# looking for a plan for a square pub table



## chunky08 (Apr 11, 2008)

having trouble finding finding a plan for a square pub style table, want to build a table 40"by 40" by 36" high , chairs also , any help greatly appreciated 

thanks cliff


----------



## cabinetman (Jul 5, 2007)

chunky08 said:


> having trouble finding finding a plan for a square pub style table, want to build a table 40"by 40" by 36" high , chairs also , any help greatly appreciated
> 
> thanks cliff



So who is Cliff?

Without giving any details, your request is like calling up General Motors and asking for a car. This is a woodworking forum, and if you're into woodworking, you might try designing your own table. You could start with just a rough sketch of what you want and then make it more defined. Pretty soon, you'll have a sketch that you can figure out materials and make a cut list.

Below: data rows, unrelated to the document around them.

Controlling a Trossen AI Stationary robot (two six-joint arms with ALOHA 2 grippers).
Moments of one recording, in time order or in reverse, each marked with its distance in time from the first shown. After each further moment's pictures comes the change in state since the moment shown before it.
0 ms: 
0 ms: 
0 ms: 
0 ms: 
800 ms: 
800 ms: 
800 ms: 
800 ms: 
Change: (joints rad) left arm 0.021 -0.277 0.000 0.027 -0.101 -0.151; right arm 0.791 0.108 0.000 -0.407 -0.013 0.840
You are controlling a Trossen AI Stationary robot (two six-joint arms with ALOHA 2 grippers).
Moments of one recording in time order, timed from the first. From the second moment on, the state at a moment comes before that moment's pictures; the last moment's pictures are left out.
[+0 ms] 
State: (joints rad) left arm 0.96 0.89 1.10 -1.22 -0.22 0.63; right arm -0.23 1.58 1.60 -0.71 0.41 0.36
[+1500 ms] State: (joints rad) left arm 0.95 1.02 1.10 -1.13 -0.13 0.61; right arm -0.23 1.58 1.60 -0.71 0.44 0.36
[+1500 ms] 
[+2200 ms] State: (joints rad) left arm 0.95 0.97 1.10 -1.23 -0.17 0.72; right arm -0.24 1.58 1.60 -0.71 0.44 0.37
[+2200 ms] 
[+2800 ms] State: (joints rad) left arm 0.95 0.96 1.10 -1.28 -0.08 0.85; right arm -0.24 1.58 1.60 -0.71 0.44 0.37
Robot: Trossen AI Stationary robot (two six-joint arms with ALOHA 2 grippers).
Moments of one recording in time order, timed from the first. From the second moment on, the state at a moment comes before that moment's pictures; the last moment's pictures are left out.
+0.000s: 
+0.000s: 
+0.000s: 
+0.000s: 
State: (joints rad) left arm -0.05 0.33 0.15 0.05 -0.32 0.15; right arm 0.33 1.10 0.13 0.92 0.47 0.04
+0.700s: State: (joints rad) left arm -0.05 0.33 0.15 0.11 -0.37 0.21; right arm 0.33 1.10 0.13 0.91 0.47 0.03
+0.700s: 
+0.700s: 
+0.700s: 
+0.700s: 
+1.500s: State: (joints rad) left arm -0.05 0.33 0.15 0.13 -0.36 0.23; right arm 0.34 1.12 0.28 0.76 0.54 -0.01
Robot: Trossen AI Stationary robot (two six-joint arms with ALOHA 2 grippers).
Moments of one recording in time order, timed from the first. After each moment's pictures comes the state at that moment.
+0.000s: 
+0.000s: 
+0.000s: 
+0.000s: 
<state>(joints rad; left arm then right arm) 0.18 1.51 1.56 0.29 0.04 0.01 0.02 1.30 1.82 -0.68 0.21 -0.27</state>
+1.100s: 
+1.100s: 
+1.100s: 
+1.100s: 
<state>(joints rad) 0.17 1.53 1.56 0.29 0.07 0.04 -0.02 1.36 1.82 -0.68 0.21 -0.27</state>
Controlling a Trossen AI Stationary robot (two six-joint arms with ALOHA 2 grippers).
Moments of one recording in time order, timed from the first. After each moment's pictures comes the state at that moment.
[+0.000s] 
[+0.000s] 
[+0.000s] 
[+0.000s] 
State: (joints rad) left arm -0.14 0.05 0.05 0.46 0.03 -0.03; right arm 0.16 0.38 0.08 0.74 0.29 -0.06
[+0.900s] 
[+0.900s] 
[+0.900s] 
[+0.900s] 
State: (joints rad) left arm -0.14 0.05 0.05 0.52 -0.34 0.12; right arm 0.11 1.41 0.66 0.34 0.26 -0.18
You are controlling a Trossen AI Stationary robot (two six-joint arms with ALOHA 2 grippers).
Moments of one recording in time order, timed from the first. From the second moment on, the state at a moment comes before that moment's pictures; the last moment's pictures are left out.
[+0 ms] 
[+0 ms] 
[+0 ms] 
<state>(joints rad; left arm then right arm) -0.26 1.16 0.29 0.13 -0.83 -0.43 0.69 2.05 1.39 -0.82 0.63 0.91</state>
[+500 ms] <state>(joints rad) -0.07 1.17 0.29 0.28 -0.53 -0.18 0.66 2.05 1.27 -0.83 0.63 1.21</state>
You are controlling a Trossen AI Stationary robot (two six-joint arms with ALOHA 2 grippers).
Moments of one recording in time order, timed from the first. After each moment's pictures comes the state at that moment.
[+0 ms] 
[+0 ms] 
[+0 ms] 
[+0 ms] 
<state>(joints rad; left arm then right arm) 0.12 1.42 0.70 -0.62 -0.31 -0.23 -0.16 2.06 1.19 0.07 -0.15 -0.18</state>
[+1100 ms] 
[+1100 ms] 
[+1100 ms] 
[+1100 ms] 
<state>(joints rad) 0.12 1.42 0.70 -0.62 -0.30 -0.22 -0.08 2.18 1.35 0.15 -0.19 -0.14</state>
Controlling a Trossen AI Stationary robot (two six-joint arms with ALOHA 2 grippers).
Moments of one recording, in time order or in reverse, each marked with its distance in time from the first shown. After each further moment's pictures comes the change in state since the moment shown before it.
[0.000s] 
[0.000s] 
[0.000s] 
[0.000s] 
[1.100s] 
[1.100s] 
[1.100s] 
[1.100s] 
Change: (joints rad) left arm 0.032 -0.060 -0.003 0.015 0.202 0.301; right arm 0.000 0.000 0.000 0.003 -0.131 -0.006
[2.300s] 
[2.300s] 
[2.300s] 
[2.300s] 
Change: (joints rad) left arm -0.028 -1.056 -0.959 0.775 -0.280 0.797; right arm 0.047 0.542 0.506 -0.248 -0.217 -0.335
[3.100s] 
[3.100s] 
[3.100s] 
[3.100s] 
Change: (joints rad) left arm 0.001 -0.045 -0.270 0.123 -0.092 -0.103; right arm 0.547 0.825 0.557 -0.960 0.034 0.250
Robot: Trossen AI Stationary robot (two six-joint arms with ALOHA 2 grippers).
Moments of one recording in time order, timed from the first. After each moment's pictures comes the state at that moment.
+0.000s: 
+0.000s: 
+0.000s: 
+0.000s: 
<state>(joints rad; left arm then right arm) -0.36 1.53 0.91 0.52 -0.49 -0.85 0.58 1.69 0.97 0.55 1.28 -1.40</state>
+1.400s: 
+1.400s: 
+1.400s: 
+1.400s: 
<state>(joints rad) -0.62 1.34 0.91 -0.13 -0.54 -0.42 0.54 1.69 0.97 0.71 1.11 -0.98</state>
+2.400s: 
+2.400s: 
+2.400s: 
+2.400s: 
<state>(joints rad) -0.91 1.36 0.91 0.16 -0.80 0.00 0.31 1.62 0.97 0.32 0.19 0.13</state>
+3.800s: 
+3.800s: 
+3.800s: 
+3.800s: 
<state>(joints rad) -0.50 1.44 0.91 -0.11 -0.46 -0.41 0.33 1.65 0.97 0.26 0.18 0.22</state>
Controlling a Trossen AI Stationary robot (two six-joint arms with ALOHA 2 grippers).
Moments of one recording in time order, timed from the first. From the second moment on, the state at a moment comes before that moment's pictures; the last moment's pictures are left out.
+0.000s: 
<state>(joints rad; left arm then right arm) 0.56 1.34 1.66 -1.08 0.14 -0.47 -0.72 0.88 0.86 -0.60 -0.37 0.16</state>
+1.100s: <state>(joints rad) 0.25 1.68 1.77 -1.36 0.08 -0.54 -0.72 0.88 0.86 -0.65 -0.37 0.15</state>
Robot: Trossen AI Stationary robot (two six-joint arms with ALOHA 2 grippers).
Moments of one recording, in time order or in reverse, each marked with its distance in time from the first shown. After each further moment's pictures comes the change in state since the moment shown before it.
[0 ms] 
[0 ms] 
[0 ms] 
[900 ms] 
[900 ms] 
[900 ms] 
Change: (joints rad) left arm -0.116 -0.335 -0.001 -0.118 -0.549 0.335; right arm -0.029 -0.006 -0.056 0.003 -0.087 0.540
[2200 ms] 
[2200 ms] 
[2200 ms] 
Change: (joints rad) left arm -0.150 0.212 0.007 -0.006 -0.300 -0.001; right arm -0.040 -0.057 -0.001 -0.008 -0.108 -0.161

If you need assistance in the process, you can no doubt get info here just by asking. Can't help you much with buying plans or any free ones. You might just do a Google search, or look at:
http://www.plansnow.com


----------



## pianoman (Jan 16, 2008)

I have seen way too many Pub Tables...I don`t get it!


----------



## daryl in nanoose (Feb 18, 2007)

You could just find a set at plans for a table and chairs and just doctor the measurements. As mentioned above Plans now is a good place to look.


----------



## Corndog (Apr 26, 2007)

Well I hang out in skid bars and not "pubs" so I can't help ya'. Sorry.:laughing:


----------